El problema de la simulación es la prueba de la misma; las propias partes, al ir de común acuerdo, no siempre dejan pruebas o, al menos, indicios claros de su presencia, por lo que normalmente será preciso acudir a la prueba de presunciones (así lo expresa la sentencia de 11 de febrero de 2005 ). Ello, en el bien entendido que la simulación, como ha reiterado la jurisprudencia, es una cuestión de hecho sometida a la libre apreciación del juzgador de instancia. Así lo dicen las sentencias de 31 de diciembre de 1999 , 6 de junio de 2000 , 17 de febrero de 2005 , 20 de octubre de 2005 , que coinciden en afirmar que' la doctrina jurisprudencial ha declarado que es facultad peculiar del Juzgador de instancia la estimación de los elementos de hecho sobre los que ha de basarse la declaración de existencia de la causa o de su falsedad o ilicitud igualmente, la simulación es una cuestión de hecho sometida a la libre apreciación del Juzgador de instancia'.

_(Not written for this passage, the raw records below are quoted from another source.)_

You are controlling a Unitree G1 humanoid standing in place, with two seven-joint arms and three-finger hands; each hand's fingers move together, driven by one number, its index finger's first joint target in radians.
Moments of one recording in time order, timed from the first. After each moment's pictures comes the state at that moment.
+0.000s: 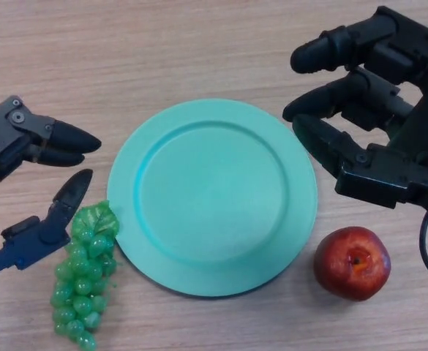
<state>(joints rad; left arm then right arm) 0.18 0.16 0.22 -0.84 0.17 0.08 -0.16 -0.31 -0.40 0.08 -1.00 0.59 0.84 -0.40</state>
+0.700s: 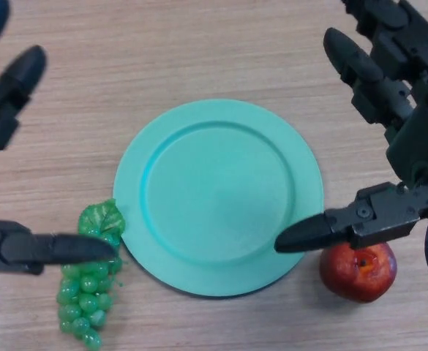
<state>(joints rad) 0.02 0.30 0.45 -0.99 -0.55 0.61 -0.18 -0.27 -0.40 0.11 -1.00 0.43 0.81 -0.24</state>
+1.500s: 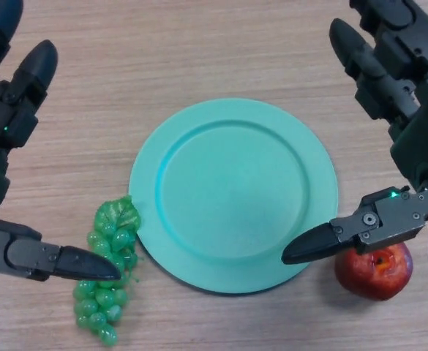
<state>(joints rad) 0.00 0.31 0.43 -0.98 -0.58 0.62 -0.16 -0.25 -0.38 0.09 -1.00 0.34 0.75 -0.15</state>
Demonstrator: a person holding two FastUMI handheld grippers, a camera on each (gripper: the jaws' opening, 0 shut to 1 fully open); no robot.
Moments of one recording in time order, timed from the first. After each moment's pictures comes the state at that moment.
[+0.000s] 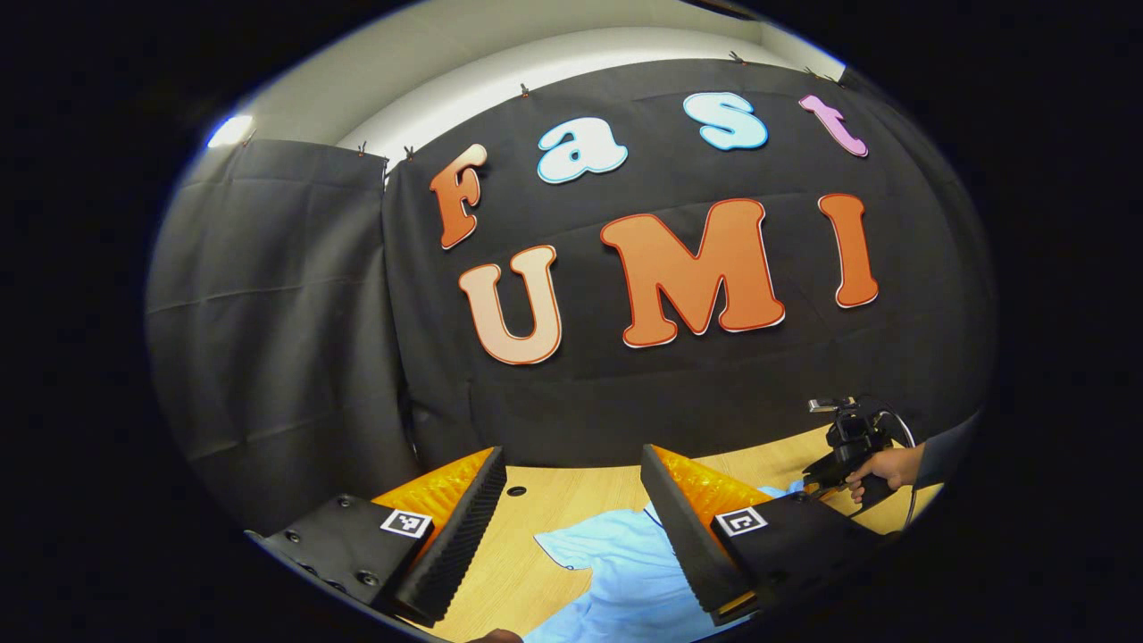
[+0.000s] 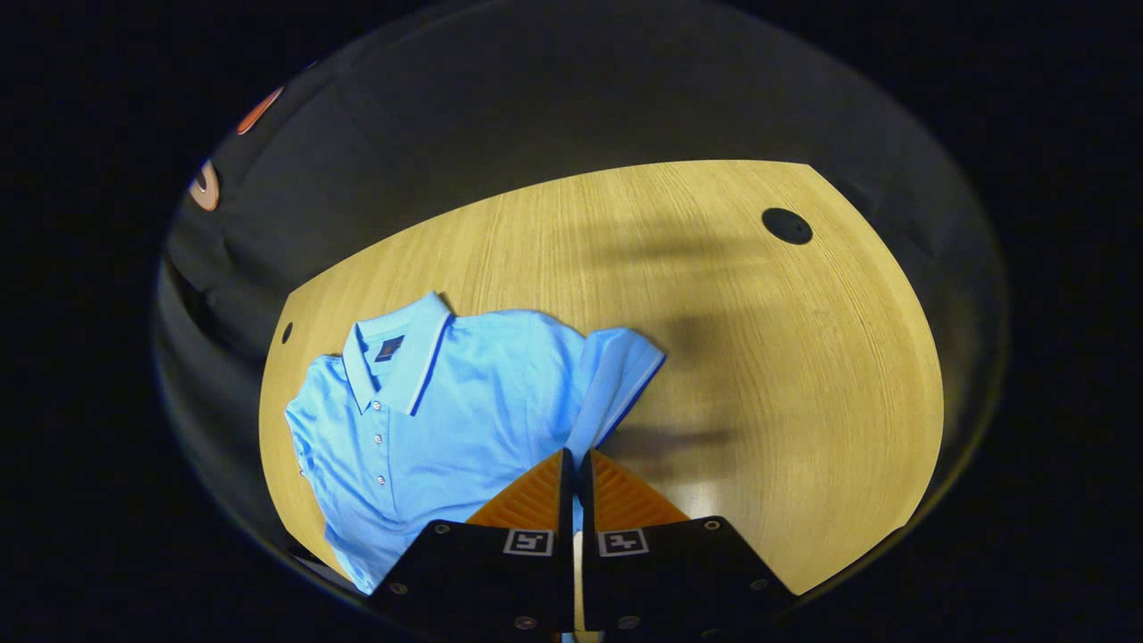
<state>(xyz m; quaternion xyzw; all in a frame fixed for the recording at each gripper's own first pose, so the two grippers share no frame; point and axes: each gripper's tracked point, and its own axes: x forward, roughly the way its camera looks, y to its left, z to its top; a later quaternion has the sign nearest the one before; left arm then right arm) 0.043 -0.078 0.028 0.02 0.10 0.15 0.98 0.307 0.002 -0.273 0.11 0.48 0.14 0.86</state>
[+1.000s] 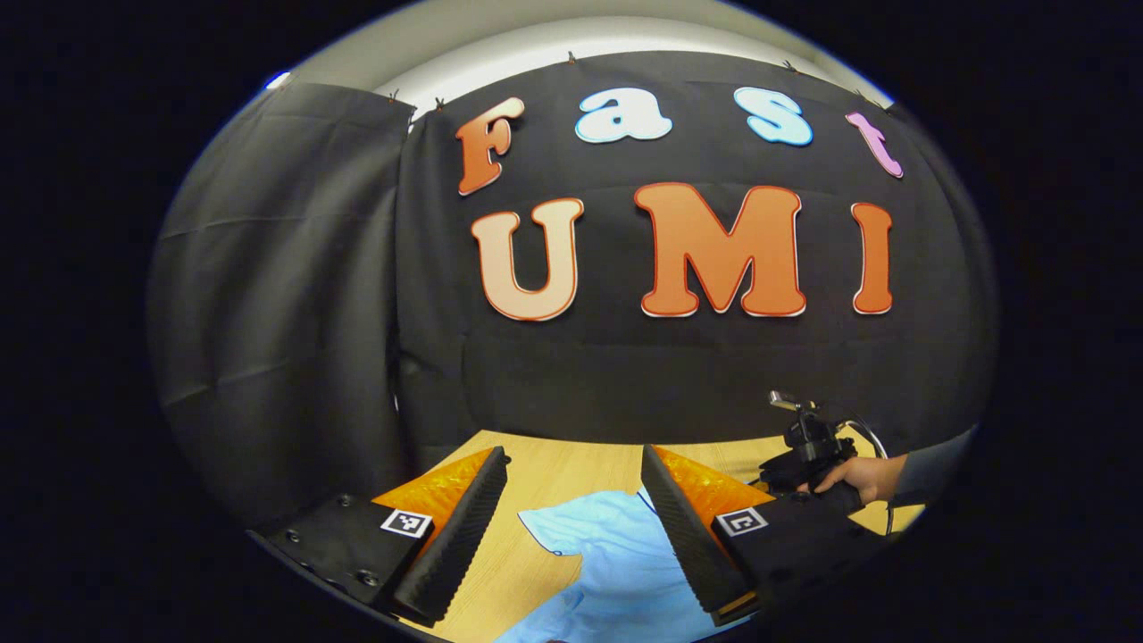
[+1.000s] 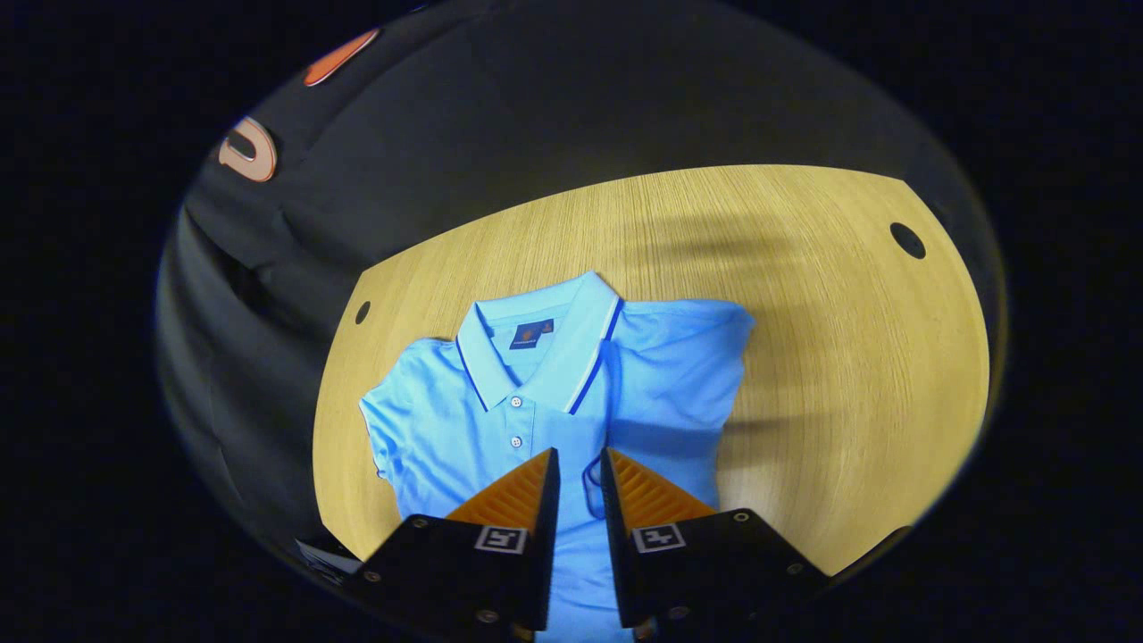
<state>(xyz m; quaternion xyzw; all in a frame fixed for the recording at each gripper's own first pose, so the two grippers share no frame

Y la STS, Civil sección 1 del 24 de abril de 2013 ( ROJ: STS 2753/2013 - ECLI:ES: TS:2013:2753), Sentencia: 265/2013 | Recurso: 2108/2010 | Ponente: RAFAEL SARAZA JIMENA, reitera que 'la simulación absoluta es cuestión atinente a la causa del negocio, que suele encuadrarse en los 'contratos sin causa' de que habla el art. 1275 del Código Civil y en la 'expresión de una causa falsa' de que habla el art. 1276 del Código Civil cuando no encubre una causa verdadera, supuesto en que se trataría de una simulación relativa .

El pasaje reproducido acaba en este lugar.